2. What are the common Web accessibility pitfalls in college and university sites?

The majority of higher education websites have accessibility problems that cause barriers for students accessing educational opportunities, which is a concern given the obligations of educational institutions to ensure equal access for students with disabilities. We see accessibility barriers throughout websites — from online registration, to online course materials and lectures, to student discussion forums that are often required for participation in courses. Some college and university websites are still not designed and coded well overall, and things that might go unnoticed to most users can prevent people with disabilities from using the website effectively or at all. Simple accessibility checks can tell you a lot about the accessibility of a website.

3. Sometimes it seems like making a website accessible is overwhelming. Where should HighEdWeb professionals begin when looking to increase Web accessibility?

Begin by learning the basics of how people with disabilities use the Web. If you start out just with the standards, it is overwhelming. Instead, read a little, watch some videos, and find some real people to show you their adaptive strategies and assistive technologies. Not only does that help you understand the technical aspects of accessibility better, it shows you the human side of accessibility. It’s very motivating to know that your work can make a huge difference in real peoples’ lives.

The W3C Web Accessibility Initiative (WAI) resource “Involving Users in Web Projects for Better, Easier Accessibility” is a great starting point for this. Next, check out “Improving the Accessibility of Your Website.” It provides approaches and tips for increasing the accessibility of existing websites, such as guidance on developing a plan by identifying accessibility barriers and prioritizing fixes.

There are a lot of tools to test the accessibility of your website. “Selecting Web Accessibility Evaluation Tools” helps you determine what types of tools will work best for different situations.

Along with tools, include testing with real people with disabilities. You can learn a lot from quick, informal usability testing. WAI has a resource on that as well: “Involving Users in Evaluating Web Accessibility.”

4. How does accessibility factor into mobile website design?

Accessibility and mobile website design are intertwined. If you make a website accessible, it will work better on mobile devices. And when you’re focusing on making your website work on mobile devices, you can get help from accessibility guidelines because people using mobile devices and people with disabilities experience similar barriers when interacting with websites. This is addressed in resources linked from “Web Content Accessibility and Mobile Web: Making a Web Site Accessible Both for People with Disabilities and for Mobile Devices

5. Do you secretly wish the people at MIT would name a unit of measure after you?

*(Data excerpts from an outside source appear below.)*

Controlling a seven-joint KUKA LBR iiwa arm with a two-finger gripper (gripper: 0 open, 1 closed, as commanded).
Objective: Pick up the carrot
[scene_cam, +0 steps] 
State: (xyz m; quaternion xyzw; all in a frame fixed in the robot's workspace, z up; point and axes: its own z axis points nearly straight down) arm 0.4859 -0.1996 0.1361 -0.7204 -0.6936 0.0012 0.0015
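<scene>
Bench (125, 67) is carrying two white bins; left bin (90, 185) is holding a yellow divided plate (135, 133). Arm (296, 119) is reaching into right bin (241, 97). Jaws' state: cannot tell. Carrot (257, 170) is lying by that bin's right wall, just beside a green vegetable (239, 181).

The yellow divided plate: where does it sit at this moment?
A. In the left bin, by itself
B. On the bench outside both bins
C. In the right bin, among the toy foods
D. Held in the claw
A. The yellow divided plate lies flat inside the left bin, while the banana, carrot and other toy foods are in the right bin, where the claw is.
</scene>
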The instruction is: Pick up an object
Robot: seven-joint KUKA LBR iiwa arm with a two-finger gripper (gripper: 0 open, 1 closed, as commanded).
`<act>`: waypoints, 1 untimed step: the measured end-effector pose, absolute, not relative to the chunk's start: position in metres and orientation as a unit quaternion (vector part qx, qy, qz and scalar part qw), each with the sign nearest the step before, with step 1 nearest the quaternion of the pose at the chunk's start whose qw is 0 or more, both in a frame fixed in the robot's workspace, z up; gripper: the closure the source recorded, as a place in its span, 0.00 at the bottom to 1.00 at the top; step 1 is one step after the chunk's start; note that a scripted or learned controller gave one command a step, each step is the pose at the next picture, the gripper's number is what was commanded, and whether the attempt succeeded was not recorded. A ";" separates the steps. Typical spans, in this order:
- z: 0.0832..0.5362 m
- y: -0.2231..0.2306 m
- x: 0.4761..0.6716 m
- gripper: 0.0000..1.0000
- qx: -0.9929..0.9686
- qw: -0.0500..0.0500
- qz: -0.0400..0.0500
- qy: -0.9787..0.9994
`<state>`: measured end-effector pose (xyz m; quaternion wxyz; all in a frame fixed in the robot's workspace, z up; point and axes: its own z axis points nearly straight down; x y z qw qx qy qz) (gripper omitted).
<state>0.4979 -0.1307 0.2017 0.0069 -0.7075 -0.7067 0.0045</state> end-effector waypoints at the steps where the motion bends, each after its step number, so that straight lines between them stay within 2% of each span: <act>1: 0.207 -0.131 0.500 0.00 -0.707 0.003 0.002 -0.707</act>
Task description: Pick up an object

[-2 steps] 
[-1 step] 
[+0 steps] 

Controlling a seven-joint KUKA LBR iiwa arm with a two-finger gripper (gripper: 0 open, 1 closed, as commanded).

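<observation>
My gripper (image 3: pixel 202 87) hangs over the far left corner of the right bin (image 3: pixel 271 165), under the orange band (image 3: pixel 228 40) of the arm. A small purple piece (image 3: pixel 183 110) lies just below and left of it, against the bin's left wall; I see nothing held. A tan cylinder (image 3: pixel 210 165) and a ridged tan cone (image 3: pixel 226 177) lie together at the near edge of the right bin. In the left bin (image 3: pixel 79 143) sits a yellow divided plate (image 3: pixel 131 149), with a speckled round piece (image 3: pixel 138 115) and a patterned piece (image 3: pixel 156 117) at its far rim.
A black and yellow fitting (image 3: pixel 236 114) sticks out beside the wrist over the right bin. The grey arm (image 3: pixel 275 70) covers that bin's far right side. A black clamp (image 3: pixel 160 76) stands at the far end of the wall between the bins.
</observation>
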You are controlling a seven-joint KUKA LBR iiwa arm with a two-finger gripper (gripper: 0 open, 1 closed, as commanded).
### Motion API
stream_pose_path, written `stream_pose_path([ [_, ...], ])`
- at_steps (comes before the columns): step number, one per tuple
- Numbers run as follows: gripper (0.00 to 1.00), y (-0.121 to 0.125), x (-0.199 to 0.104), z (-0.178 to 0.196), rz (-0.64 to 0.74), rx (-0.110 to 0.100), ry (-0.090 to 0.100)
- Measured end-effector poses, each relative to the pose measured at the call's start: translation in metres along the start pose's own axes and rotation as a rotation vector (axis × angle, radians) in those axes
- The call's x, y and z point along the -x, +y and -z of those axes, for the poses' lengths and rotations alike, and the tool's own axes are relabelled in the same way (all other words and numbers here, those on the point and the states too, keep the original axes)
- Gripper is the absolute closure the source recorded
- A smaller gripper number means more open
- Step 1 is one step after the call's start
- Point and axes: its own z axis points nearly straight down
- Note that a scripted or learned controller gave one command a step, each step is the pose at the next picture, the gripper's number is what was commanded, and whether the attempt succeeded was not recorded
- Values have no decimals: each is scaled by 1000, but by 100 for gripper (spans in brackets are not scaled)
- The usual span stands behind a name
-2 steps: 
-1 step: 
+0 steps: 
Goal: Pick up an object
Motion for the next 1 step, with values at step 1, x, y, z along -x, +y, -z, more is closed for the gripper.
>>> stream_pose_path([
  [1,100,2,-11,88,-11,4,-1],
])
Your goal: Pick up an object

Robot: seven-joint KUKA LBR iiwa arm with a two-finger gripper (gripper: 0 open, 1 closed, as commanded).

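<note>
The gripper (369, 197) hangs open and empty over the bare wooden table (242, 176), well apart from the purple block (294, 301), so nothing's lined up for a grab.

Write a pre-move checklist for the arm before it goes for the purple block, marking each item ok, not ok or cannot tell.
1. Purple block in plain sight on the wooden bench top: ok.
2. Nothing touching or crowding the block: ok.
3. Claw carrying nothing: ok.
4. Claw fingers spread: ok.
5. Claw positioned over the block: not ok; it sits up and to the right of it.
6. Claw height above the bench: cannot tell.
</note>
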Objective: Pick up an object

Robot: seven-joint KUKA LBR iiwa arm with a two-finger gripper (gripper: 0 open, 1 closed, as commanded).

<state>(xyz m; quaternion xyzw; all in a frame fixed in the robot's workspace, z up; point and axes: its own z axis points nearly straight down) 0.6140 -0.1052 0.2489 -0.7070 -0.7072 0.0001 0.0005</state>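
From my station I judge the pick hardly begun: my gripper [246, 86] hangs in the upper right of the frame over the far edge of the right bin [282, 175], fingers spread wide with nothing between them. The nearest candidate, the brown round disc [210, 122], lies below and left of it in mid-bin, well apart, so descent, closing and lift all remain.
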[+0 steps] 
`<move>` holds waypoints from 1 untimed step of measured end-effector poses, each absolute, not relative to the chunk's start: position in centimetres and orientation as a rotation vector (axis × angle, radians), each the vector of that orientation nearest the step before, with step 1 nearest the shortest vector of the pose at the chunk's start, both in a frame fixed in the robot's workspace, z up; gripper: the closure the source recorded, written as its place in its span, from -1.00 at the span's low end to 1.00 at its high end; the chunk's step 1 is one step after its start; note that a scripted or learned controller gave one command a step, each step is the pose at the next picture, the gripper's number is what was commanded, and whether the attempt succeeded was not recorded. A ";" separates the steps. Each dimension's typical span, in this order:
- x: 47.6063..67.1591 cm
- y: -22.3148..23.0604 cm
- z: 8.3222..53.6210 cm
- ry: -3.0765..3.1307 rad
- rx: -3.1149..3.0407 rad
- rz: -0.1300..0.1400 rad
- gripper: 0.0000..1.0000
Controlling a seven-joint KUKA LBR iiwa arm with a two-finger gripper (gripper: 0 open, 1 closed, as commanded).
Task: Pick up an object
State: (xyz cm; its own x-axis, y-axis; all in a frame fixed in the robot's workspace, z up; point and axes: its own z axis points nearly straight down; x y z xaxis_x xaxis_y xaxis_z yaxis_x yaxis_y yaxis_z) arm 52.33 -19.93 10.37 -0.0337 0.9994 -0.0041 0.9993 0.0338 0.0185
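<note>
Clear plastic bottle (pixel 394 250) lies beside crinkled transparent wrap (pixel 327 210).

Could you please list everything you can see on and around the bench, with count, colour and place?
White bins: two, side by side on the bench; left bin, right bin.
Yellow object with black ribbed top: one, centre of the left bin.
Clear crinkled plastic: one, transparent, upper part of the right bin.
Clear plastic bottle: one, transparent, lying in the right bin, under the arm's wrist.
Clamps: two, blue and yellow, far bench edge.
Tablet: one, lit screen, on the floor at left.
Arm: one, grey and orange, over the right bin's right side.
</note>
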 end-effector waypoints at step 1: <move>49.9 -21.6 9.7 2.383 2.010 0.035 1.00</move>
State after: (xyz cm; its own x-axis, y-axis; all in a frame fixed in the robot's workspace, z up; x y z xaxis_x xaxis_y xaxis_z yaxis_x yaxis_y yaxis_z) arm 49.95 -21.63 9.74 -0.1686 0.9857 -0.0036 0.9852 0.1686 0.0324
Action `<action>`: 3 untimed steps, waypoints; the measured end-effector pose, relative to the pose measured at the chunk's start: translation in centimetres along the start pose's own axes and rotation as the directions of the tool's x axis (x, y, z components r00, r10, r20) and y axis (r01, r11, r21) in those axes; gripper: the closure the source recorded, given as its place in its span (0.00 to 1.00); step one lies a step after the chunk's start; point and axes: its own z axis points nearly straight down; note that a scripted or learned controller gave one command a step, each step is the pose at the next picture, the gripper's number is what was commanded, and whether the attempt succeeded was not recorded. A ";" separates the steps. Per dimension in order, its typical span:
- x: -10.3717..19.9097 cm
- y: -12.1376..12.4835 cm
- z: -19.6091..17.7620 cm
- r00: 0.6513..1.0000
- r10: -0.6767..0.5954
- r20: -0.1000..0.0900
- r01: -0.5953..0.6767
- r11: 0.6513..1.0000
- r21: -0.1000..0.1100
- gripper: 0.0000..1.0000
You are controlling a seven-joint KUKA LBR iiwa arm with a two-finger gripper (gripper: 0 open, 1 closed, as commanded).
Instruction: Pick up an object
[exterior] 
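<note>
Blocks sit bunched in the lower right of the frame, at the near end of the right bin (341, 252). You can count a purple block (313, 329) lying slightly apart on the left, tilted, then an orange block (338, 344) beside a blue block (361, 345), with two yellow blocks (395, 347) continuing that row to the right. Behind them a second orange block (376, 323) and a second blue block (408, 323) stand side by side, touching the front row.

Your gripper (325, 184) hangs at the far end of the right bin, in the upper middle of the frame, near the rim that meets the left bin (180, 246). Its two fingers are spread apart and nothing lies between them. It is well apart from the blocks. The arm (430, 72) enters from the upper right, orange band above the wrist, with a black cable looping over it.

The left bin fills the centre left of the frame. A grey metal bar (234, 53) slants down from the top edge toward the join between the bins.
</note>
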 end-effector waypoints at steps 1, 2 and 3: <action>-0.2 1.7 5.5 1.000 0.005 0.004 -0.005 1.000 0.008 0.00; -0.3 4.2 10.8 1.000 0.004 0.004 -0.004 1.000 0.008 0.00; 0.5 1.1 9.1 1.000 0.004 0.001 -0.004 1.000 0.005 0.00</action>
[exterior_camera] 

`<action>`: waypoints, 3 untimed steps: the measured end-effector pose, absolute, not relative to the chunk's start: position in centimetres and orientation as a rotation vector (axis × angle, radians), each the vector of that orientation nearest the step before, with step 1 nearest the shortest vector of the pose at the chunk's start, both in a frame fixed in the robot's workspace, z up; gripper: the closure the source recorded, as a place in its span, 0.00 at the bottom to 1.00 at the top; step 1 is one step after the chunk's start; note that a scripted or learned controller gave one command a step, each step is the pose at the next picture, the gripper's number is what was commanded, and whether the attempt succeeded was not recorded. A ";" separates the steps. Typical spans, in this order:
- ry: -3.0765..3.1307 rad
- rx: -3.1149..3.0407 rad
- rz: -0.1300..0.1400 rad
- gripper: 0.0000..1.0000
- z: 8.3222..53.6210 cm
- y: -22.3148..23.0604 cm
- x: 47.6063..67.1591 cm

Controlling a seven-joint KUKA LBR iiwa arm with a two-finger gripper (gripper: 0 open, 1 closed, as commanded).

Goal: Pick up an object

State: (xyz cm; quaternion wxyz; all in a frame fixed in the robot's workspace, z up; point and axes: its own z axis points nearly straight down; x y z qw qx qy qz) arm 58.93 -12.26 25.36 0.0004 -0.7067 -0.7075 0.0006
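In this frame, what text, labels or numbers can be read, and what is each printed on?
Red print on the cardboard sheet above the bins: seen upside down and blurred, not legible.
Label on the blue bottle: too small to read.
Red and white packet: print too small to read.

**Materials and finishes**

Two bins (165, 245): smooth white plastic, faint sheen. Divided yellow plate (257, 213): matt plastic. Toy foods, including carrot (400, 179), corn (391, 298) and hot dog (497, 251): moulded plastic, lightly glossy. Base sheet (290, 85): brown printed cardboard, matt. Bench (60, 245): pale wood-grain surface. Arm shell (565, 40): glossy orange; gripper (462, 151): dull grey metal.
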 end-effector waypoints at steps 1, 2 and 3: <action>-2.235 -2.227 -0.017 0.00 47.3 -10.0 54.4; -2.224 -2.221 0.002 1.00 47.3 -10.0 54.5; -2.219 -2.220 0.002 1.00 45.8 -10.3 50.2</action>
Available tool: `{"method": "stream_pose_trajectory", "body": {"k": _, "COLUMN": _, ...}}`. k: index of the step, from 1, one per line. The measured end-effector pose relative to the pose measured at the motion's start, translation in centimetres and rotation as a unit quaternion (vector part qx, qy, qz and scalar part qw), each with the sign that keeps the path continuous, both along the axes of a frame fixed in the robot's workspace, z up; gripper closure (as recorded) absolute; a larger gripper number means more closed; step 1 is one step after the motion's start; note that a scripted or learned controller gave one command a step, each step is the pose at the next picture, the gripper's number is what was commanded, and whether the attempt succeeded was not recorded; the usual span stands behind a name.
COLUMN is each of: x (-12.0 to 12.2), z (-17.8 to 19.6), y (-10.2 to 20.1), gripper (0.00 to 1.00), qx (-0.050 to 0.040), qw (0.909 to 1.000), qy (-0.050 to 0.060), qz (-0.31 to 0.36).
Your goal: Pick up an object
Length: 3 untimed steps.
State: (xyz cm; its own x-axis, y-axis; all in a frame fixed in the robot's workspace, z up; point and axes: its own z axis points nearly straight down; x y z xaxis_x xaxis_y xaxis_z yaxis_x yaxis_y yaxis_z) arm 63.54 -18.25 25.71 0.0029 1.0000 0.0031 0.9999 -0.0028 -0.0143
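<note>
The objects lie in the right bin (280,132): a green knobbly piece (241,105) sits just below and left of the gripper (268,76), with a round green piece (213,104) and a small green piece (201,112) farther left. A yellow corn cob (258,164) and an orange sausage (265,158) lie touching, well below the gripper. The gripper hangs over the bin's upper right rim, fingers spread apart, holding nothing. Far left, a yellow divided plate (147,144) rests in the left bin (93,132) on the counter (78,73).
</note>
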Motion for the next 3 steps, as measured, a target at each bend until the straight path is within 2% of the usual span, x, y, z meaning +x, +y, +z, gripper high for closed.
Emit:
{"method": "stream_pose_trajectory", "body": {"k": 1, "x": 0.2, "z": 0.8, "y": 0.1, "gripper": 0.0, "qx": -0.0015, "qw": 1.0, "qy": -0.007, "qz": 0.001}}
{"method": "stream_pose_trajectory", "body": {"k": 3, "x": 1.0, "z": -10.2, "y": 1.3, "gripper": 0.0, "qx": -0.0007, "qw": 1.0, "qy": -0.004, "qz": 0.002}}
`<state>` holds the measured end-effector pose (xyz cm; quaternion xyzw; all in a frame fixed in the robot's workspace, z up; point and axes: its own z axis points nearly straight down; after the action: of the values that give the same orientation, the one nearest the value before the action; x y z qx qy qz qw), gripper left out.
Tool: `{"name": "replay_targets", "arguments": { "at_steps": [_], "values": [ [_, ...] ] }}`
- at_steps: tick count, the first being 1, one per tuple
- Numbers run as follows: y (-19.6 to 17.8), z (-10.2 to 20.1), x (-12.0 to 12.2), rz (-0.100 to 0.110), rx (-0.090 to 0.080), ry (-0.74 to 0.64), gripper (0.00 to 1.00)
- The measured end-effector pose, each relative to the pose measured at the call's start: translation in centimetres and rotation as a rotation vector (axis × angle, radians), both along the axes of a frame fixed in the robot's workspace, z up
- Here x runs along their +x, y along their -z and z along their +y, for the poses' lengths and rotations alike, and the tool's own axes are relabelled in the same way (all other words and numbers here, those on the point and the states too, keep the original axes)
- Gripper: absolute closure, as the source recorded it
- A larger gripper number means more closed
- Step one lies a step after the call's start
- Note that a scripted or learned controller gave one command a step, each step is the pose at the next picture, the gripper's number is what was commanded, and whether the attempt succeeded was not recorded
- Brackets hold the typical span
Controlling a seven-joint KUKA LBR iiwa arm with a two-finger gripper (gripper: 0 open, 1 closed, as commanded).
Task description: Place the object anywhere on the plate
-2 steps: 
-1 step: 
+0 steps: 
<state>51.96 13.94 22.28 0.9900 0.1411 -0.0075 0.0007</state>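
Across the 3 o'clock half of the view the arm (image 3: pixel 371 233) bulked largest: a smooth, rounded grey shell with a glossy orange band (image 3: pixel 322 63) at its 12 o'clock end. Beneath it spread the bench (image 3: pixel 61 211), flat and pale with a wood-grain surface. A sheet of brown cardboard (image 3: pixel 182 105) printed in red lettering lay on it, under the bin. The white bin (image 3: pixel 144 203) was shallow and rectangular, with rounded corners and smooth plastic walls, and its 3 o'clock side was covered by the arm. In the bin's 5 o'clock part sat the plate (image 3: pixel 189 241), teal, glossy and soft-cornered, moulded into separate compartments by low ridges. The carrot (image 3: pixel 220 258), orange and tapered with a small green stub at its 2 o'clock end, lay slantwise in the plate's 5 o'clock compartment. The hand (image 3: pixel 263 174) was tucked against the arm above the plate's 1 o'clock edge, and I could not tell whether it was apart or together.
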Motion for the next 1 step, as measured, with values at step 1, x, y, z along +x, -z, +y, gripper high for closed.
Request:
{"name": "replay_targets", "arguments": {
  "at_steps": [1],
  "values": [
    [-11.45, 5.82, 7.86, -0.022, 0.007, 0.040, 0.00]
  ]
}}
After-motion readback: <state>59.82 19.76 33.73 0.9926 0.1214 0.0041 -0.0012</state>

Nah. I wish that all the people developing websites, Web tools and Web technologies would make them accessible to people with disabilities and more usable for everyone. I wish Web developers, designers, managers, instructors, and everyone would embrace accessibility as personally important, excitingly challenging, and highly rewarding — especially in higher education.

6. Cake or pie? Both is not an acceptable answer.

Neither, I don’t each much gluten or sugar. I’ll take fruit over cake or pie any day. I love berries: raspberries, blackberries, blueberries, strawberries, even gooseberries – preferably ones I’ve picked fresh.